Lost: Case dismissed for lack of injury; the Ranch continues to work with agencies on a solution

Hollister Ranch dates back to 1869, when William Hollister and his family began using their land for cattle ranching. It has been a working cattle ranch ever since, producing about a million pounds of beef each year. Today, the ranch’s 14,400 acres in Santa Barbara County are sparsely developed, with about 100 homes on large, subdivided parcels of agriculturally zoned land.

The zoning, along with the ranch’s own restrictions on development, access, and other activities, enables “free-range” cattle ranching and provides habitat for owners seeking space and peace and for a wide range of species such as black bear, mountain lion, deer, bobcats, and raptors.

Hollister Ranch includes approximately 8.5 miles fronting the California coast, characterized by rocky shorelines, intermittent sandy beaches, creeks, steep bluffs, and rolling hillsides—a unique setting in Southern California. Because human activity on the shore is minimal, tide pools on the ranch’s shoreline are among the least disturbed of any in Southern California.

A new state law, AB 1680, threatens this way of life, however, by giving a number of state agencies the right to enter and search the ranch at will in an effort to figure out how to foist public access on the private ranch lands, and by giving these agencies the right to punish anyone who seeks to “delay” or “impede” this effort. The law, which took effect January 1, 2020, is the latest twist in a decades-long effort by the California Coastal Commission and others to force Hollister Ranch to allow the general public to use and access its private property.

The ranch was not opposed to early versions of the law that encouraged the State to work with ranch officials to create additional opportunities for public access at the ranch. But the law was amended in the final days of the 2019 legislative session, without hearings or debate, and ultimately gave state agents the right to invade the ranch property at will and the power to fine and punish any “action” that the government believes may get in the way of the mission to impose access on the ranch.
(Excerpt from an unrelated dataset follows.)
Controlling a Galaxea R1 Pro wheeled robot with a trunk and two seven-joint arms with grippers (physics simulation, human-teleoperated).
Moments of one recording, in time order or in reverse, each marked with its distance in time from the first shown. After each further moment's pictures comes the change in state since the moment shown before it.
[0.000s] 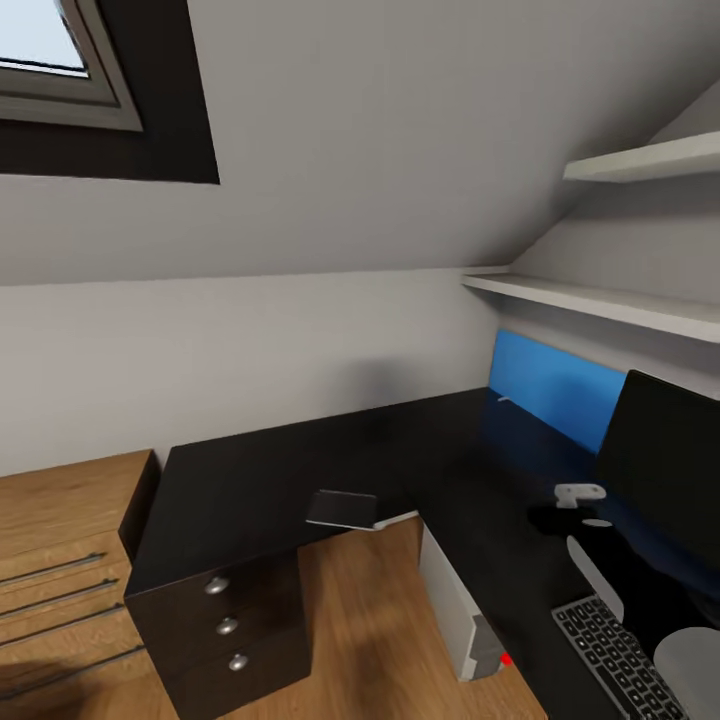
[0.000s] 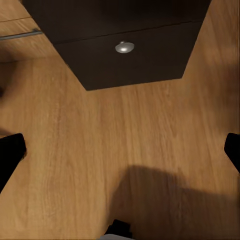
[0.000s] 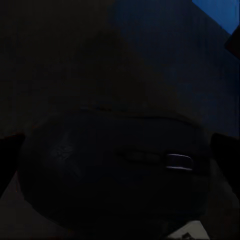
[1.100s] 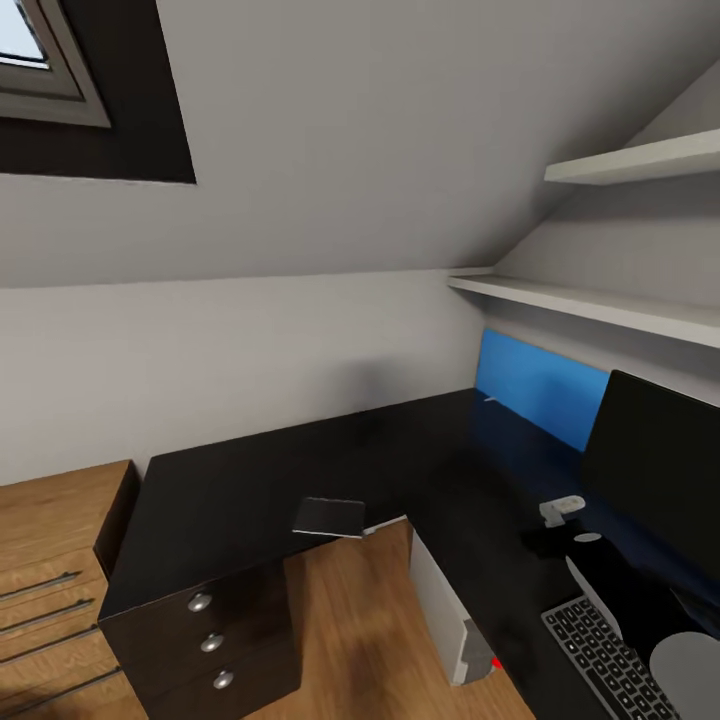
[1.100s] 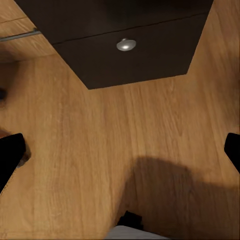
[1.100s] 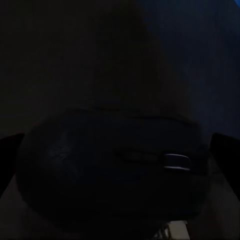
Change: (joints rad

AB 1680 specifically allows state agents to search and inspect the ranch’s property, including employee houses, barns, and other structures, without permission or warrants. It also allows state officials to use the ranch-maintained roads at their discretion to carry out the mission of searching and cataloging the ranch land that the State may want to donate to the public for beach access.

The ranch understandably fears that such state efforts may damage its property and natural environment and that the State may ultimately take the ranch’s land, perhaps without compensation. But AB 1680 also declares that any “action” that ranch owners take to impede, delay, or otherwise obstruct the State’s efforts violates the California Coastal Act and is potentially punishable by a fine of up to $22,500 per day. The law accordingly threatens and chills the ranch owners from speaking out, litigating, or publishing about their property issues, or from video-recording state activities on their property, for fear that this may be an “action” that violates the Coastal Act under the new law.

To protect their way of life and the ranch’s unique environment, ranch property owners have no choice but to defend themselves from AB 1680’s unprecedented and unfair provisions. Represented free of charge by PLF and on behalf of its property-owning members, the Hollister Ranch Owners’ Association is challenging the law—and its numerous constitutional violations—in a federal lawsuit.

What’s At Stake?

  • Government cannot authorize unwarranted property invasion and searches, property takings without compensation, and crushing financial penalties—violating three constitutional protections in one law.
  • If California allows unconstitutional searches of property like Hollister Ranch, no one’s property is safe.